What Coin and Tile can teach us about product launches

If we met at Starbucks, and I started babbling in apoplectic terms about a pair of new technology products – one that consolidates all of your credit and debit cards into a single physical card, and another that allows you to keep track of oft-misplaced or stolen items electronically – you would probably attribute my enthusiasm to the double espresso.

After all, the two products, as described above, sound like variations of a litany of other technologies already on the market. However, both are generating buzz that is extending beyond the self-professed early technology adopters, and are now burning up the Twitter feeds and Facebook posts of mainstream consumers.

The first product is Coin, which allows you to integrate credit cards, debit cards and gift cards into a single card (or as Coin calls it, a connected device) that can be used for purchases at restaurants, retail stores, and conceivably anywhere. The second is Tile™, a matchbook-sized Bluetooth Low Energy device that can be attached to or affixed to most anything – keys, purses, bicycles – to track the whereabouts of these items if misplaced or stolen.

For startups and technology companies – particularly those marketing to the consumer mass market – the early attention for Coin and Tile offer instructive guidance on how to generate attention and sales.

Don’t overcomplicate the message

Coin and Tile are innovative products with some impressive technology capabilities built-in. But they are resonating with the non-tech audience because the marketing message focuses on the very basic and relatable challenges they are trying to solve.

For Coin, it is ending the need for consumers to carry around a wallet full of payment cards. Tile solves the issue of tracking items such as keys, bikes that are lost or stolen. Coin and Tile each have features and capabilities beyond the core functions, but avoid a common mistake in marketing to consumers: don’t overcomplicate the message. Too many startups and technology companies use marketing to show off as many R&D and “gee-whiz” technology. Consumers will need more details on how the products handle security and privacy, among other things, and those are layered supporting messages that should be at the ready.

Market the “killer feature”

In the same way that killer apps can draw consumers and business users to a product, killer features can have that same powerful effect. Coin and Tile have kept the marketing message simple, but have also smartly pushed 1-2 features compelling enough to generate customers. One of the more innovative Tile features is the ability to crowdsource the recovery of stolen or lost items. For example, if your bicycle is stolen, the Tile attached to the bike will ping any Tile mobile app user that is nearby the bike, and then send a discreet message to the bike owner on the item’s location. This type of feature aims squarely at security-conscious individuals, as well as others intrigued by the notion of crowdsourcing the retrieval of both stolen and lost items.

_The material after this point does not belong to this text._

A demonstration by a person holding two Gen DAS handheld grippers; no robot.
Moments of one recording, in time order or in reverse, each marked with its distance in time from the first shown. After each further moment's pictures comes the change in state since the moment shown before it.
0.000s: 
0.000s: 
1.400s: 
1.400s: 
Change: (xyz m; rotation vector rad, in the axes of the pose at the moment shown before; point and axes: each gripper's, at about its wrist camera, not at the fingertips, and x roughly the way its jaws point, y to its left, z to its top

Play media devil’s advocate

Consumer products attempting to disrupt a market must expect skepticism on whether their approach is realistic and reasons others launching similar offerings have failed. Startups and technology must play devil’s advocate when marketing the product and features. Anticipate vulnerabilities around security, demand, price and other potential red flags.

For Coin, the elephant in the room is similar to concerns around personal cloud services that aggregate a person’s financial and person information in a single location. For Coin users, the notion of placing all their credit and debit card information on a single card requires eclipsing a similar psychological hurdle. The company addresses this issue head-on by communicating built-in security measures to protect card misuse. This level of security will not be sufficient for every consumer, but anticipating security and privacy concerns rather than reacting to them on the fly decreases the likelihood of these issues blowing up and undermining a product launch before it even gets off the ground.  

Coin and Tile are not simply succeeding in creating buzz for the sake of creating buzz. They are creating customers and revenues; in the case of Tile they have nearly 5,000 “backers” who have pre-ordered Tiles totaling more than $2.6 million. Those are real numbers suggesting that when it comes to marketing your firm’s consumer-facing product, the term “keep it simple stupid” truly does apply.